Directions ->
Starting with the line that has "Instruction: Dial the" and finishing with the line that has "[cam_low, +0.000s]", set down each line below exactly. Pictures are not copied.

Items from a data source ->
★ ★ ★ ★
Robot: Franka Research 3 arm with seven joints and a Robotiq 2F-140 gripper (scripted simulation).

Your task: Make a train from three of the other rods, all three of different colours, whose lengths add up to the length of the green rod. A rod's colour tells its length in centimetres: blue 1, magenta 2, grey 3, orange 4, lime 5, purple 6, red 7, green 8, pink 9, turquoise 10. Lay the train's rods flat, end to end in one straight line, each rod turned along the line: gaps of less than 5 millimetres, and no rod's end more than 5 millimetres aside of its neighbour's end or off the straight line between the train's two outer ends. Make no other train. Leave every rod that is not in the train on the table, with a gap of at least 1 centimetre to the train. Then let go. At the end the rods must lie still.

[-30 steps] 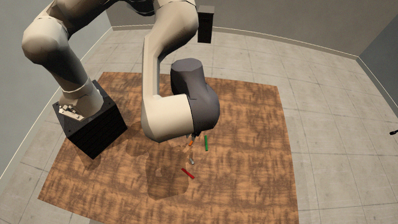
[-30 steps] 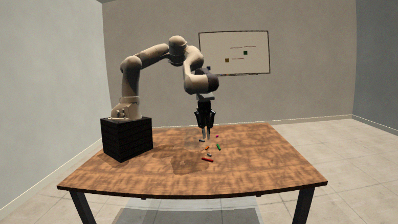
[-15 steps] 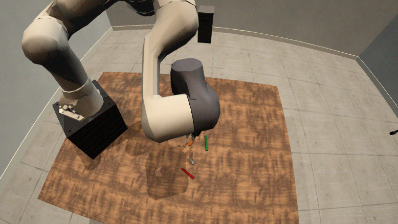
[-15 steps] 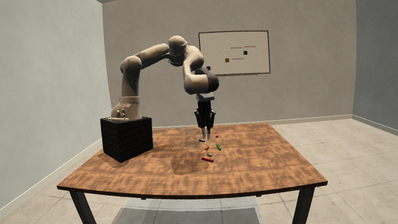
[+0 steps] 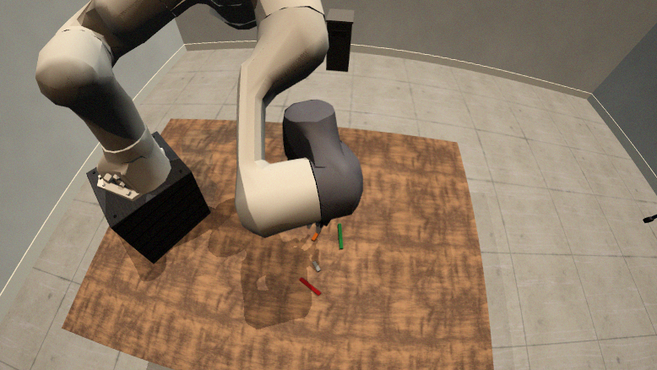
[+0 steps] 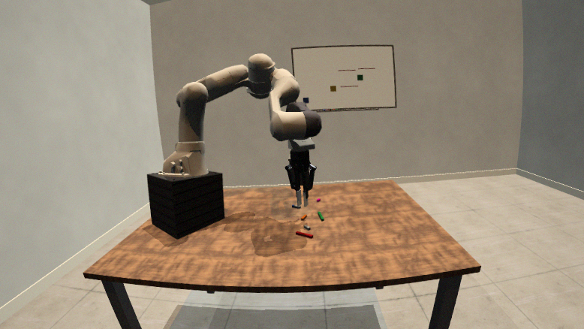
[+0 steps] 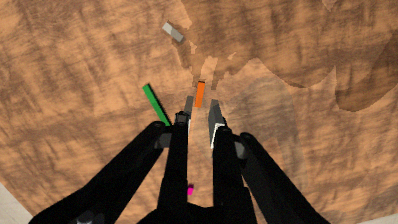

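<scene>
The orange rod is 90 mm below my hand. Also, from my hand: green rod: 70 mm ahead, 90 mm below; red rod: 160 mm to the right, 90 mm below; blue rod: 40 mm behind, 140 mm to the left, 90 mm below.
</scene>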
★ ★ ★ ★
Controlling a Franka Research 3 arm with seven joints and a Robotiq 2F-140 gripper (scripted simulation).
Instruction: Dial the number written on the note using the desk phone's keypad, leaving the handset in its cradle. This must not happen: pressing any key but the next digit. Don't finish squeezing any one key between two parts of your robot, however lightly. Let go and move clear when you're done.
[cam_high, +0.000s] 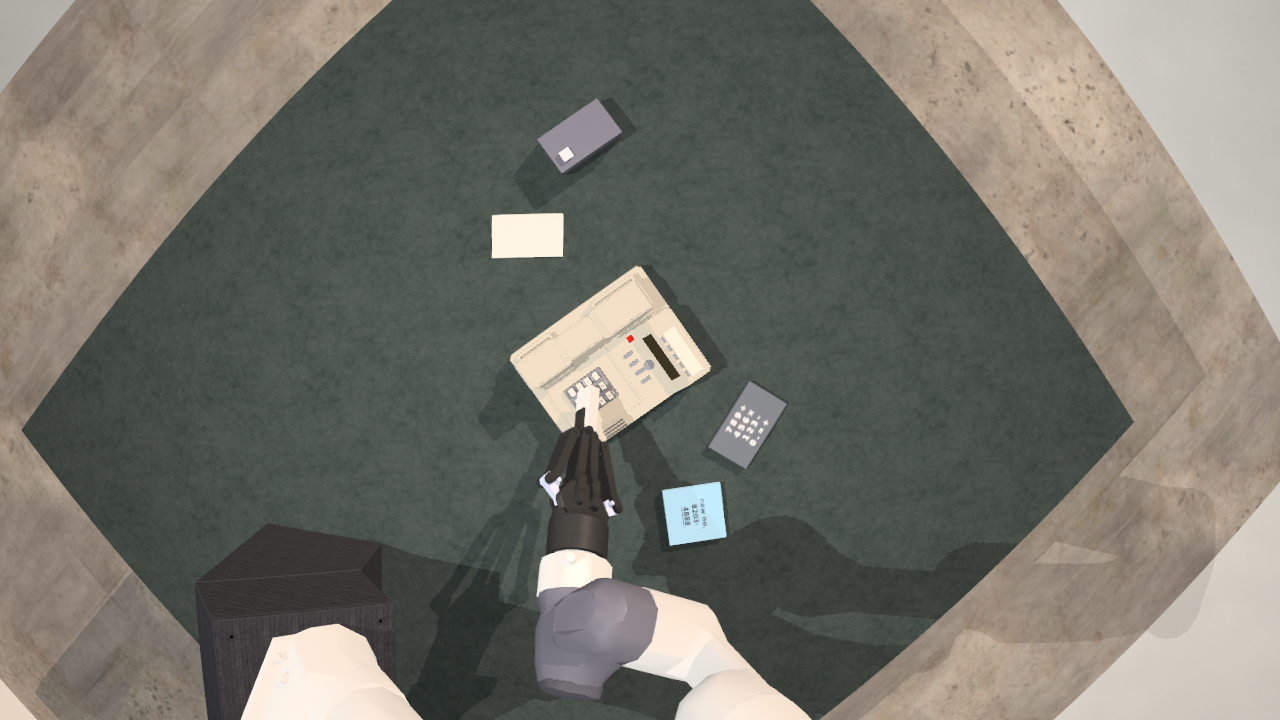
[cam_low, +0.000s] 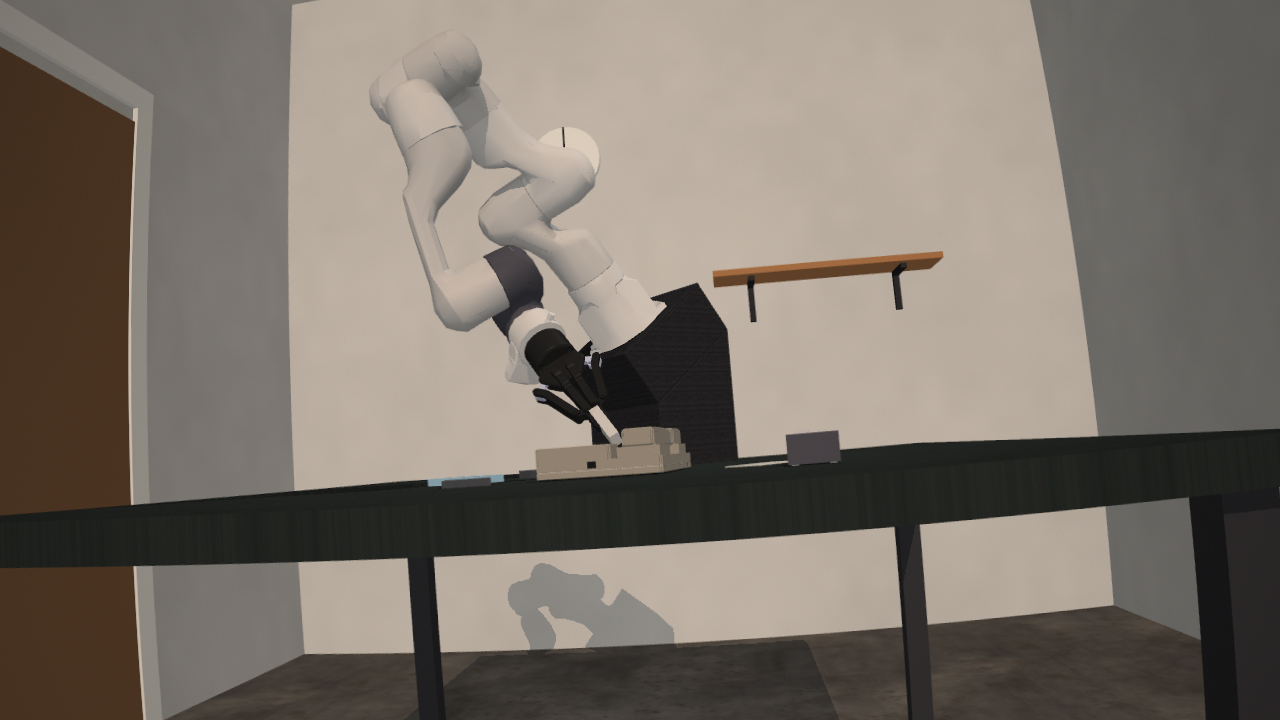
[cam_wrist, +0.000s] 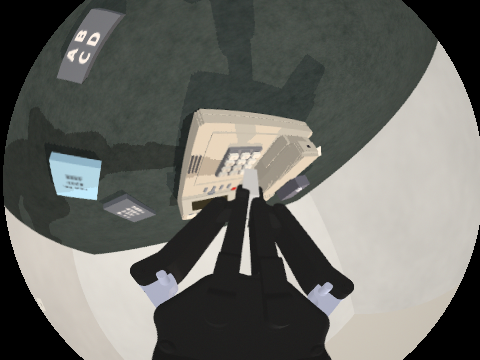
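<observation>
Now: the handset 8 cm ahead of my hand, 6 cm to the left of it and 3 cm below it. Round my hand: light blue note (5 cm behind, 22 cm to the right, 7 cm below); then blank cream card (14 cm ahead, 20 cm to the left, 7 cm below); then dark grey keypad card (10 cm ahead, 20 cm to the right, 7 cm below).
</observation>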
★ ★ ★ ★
Written solution ->
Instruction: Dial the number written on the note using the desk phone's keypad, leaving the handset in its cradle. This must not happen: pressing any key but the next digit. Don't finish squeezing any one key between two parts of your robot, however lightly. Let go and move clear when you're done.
[cam_high, +0.000s] 
[cam_low, +0.000s] 

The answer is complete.